Exercise requirements: Scan the records below, and wherever a line has the word "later", pull it out.

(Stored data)
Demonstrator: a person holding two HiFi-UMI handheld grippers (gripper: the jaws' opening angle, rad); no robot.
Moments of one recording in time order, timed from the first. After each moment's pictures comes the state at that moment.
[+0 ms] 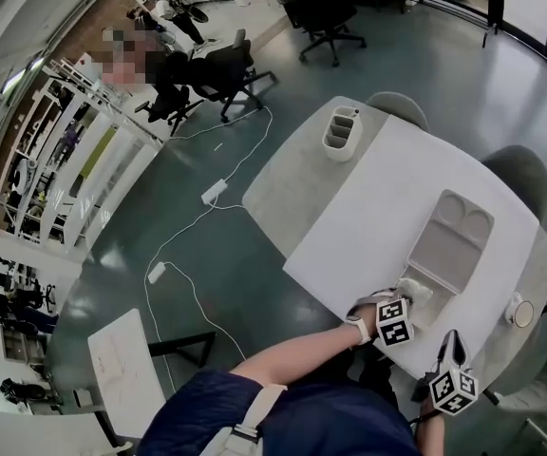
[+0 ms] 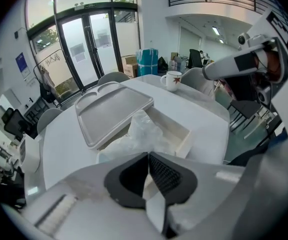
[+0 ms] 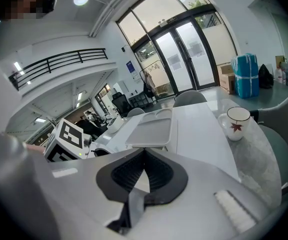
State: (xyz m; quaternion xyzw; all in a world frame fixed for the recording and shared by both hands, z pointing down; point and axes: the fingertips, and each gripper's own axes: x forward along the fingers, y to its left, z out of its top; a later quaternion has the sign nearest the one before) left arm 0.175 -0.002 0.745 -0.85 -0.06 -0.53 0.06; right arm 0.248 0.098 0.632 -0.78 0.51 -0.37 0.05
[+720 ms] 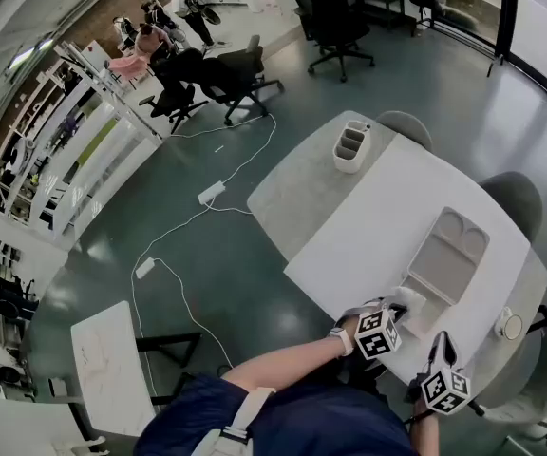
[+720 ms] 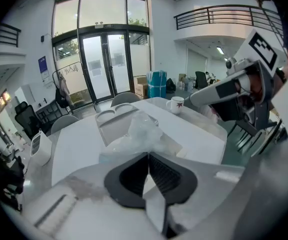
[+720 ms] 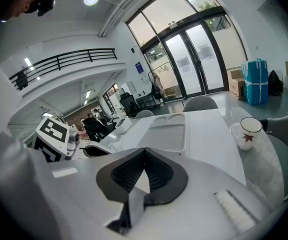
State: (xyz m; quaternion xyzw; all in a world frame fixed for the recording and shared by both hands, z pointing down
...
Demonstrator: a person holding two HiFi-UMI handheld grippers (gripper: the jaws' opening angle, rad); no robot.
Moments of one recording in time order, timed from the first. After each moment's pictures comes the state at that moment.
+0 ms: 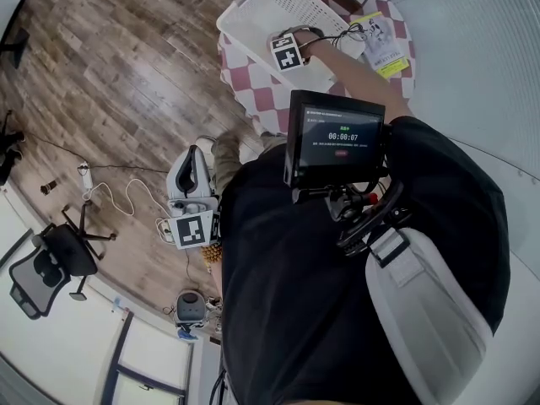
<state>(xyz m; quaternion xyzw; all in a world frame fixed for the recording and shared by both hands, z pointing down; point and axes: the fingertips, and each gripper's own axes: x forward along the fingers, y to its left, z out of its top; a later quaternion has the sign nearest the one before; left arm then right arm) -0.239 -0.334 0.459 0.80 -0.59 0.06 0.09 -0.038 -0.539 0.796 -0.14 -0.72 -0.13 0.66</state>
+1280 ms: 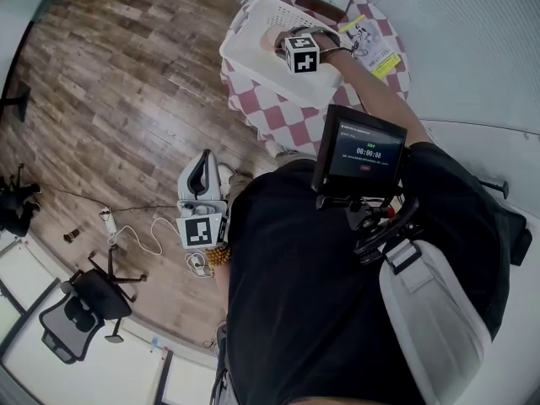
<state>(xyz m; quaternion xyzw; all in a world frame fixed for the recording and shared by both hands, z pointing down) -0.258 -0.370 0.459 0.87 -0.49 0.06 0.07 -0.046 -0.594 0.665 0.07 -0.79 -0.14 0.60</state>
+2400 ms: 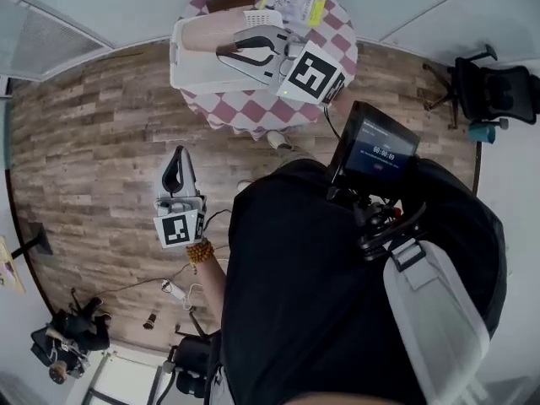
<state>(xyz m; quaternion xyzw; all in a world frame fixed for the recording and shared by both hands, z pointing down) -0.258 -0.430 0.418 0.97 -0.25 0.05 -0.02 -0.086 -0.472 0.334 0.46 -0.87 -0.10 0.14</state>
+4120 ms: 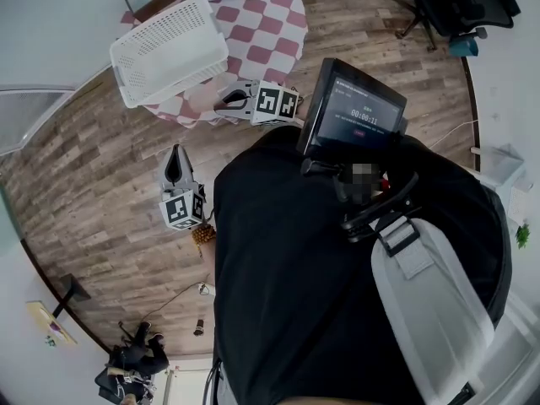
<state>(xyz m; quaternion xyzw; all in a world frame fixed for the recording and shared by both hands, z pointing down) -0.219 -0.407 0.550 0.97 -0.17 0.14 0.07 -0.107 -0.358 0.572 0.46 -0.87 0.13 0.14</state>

Result of this task:
State: (xyz m; quaternion xyzw; all in a world frame fixed for the recording and shared by both hands, z pointing down; point and axes: the fingertips, and each gripper's own axes: x forward along the fingers, y to its left, z out of its top; a later quaternion has the sign nearest the one before) left arm 0.175 -0.002 0.745 -0.85 -0.06 -0.53 0.06; right arm 0.248 0.098 0.632 -0.78 0.51 -0.37 0.05
<state>(xyz m; quaternion xyzw; all in a world frame fixed for the recording and shared by both hands, z pointing down; point and axes: the fingertips, and each gripper's own axes: x forward along the fingers, y to its left, z out of its top; a later quaternion has the sign nearest the one before; left arm then right arm) -0.239 -0.334 0.459 0.80 -0.59 0.06 0.09 -0.038 -0.539 0.796 -0.14 -0.72 -0.13 0.66</state>

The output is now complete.